Reproduce the full listing without a single change.

━━━━━ COLLECTED MATERIAL ━━━━━

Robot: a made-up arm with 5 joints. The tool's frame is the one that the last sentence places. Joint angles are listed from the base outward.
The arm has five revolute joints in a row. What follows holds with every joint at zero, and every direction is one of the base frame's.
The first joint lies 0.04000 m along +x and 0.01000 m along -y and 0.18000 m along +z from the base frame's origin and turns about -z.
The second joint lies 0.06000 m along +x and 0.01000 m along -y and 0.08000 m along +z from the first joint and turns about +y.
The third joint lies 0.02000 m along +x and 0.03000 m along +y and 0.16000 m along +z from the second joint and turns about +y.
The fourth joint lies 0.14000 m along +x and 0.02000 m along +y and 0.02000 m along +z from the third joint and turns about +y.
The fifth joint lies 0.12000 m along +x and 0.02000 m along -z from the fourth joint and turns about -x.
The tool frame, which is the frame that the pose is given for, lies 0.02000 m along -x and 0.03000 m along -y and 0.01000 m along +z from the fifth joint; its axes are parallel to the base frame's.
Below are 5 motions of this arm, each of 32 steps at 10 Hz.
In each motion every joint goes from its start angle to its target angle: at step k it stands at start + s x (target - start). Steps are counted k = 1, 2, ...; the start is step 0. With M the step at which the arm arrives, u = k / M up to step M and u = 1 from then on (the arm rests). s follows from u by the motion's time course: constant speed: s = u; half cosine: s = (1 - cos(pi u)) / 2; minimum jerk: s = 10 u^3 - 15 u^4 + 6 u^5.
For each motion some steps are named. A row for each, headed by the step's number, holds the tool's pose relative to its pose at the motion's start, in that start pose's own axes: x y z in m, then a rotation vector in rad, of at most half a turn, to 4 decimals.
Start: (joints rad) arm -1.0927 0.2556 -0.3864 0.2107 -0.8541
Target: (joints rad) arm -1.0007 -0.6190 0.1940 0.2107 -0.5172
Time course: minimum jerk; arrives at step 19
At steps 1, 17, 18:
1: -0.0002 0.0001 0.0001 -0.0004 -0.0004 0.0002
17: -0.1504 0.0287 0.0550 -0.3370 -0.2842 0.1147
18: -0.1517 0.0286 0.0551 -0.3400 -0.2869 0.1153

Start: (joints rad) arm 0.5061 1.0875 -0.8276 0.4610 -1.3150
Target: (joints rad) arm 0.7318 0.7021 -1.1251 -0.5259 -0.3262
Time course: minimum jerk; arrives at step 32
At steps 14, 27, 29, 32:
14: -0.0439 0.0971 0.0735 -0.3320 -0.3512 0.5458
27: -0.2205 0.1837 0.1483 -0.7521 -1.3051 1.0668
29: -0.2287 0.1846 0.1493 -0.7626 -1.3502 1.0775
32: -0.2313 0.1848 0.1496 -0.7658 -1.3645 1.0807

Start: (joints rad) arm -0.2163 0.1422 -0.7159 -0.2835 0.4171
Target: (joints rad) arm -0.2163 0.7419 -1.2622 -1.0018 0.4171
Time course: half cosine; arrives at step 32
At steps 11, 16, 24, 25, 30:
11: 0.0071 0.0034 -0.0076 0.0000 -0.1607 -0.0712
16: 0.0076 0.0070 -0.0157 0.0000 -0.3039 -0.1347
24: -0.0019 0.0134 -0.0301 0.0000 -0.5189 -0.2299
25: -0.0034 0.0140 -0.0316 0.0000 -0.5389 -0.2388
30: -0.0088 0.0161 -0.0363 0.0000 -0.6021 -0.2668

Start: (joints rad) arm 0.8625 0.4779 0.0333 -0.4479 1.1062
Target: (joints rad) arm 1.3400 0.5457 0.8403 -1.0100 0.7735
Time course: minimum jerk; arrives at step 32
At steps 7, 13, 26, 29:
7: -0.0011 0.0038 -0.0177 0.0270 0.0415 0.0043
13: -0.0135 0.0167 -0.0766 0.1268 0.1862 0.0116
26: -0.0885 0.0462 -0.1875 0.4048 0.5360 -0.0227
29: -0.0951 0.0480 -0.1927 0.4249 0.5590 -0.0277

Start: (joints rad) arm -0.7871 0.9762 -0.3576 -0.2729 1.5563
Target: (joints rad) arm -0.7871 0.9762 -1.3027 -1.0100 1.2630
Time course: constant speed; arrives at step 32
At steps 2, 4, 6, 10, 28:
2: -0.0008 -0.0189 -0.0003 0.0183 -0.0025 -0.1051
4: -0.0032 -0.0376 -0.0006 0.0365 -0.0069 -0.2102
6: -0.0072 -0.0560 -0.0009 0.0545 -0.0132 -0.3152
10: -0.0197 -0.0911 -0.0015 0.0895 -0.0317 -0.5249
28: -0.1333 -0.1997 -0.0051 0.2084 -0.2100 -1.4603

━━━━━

● **TASK RESULT**
Robot: a made-up arm with 5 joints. The tool's frame is the one that the last sentence places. Joint angles are listed from the base outward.
The arm has five revolute joints in a row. What follows holds with every joint at zero, and every direction is one of the base frame's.
The first joint lies 0.04000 m along +x and 0.01000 m along -y and 0.18000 m along +z from the base frame's origin and turns about -z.
The second joint lies 0.06000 m along +x and 0.01000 m along -y and 0.08000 m along +z from the first joint and turns about +y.
The third joint lies 0.02000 m along +x and 0.03000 m along +y and 0.16000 m along +z from the second joint and turns about +y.
The fourth joint lies 0.14000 m along +x and 0.02000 m along +y and 0.02000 m along +z from the third joint and turns about +y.
The fifth joint lies 0.12000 m along +x and 0.02000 m along -z from the fourth joint and turns about -x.
The tool frame, which is the frame that the pose is given for, lies 0.02000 m along -x and 0.03000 m along -y and 0.01000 m along +z from the fifth joint; its axes are parallel to the base frame's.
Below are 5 motions of this arm, each of 32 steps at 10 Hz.
In each motion every joint goes from its start angle to its target angle: at step k it stands at start + s x (target - start). Steps are counted k = 1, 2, ...; the start is step 0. With M the step at which the arm arrives, u = k / M up to step M and u = 1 from then on (the arm rests). s follows from u by the motion's time course: constant speed: s = u; half cosine: s = (1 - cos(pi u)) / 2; minimum jerk: s = 10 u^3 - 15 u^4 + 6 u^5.
For each motion some steps are named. A row for each, headed by the step's number, holds the tool's pose relative to its pose at the motion's start, in that start pose's own axes: x y z in m, then a rotation vector in rad, of at most half a turn, to 4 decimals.
Start: (joints rad) arm -1.0927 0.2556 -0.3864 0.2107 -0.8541
Target: (joints rad) arm -1.0007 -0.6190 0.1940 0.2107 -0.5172
Time course: minimum jerk; arrives at step 19
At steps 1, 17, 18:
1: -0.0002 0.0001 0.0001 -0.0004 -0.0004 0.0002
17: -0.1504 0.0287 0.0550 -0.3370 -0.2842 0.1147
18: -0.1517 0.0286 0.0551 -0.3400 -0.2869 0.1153

Start: (joints rad) arm 0.5061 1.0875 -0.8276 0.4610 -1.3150
Target: (joints rad) arm 0.7318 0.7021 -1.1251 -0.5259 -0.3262
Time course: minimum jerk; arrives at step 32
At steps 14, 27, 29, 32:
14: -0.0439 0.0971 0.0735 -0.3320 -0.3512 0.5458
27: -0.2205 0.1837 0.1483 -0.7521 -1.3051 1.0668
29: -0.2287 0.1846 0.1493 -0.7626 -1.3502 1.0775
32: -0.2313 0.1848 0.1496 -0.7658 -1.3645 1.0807

Start: (joints rad) arm -0.2163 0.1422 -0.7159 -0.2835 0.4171
Target: (joints rad) arm -0.2163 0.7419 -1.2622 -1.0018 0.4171
Time course: half cosine; arrives at step 32
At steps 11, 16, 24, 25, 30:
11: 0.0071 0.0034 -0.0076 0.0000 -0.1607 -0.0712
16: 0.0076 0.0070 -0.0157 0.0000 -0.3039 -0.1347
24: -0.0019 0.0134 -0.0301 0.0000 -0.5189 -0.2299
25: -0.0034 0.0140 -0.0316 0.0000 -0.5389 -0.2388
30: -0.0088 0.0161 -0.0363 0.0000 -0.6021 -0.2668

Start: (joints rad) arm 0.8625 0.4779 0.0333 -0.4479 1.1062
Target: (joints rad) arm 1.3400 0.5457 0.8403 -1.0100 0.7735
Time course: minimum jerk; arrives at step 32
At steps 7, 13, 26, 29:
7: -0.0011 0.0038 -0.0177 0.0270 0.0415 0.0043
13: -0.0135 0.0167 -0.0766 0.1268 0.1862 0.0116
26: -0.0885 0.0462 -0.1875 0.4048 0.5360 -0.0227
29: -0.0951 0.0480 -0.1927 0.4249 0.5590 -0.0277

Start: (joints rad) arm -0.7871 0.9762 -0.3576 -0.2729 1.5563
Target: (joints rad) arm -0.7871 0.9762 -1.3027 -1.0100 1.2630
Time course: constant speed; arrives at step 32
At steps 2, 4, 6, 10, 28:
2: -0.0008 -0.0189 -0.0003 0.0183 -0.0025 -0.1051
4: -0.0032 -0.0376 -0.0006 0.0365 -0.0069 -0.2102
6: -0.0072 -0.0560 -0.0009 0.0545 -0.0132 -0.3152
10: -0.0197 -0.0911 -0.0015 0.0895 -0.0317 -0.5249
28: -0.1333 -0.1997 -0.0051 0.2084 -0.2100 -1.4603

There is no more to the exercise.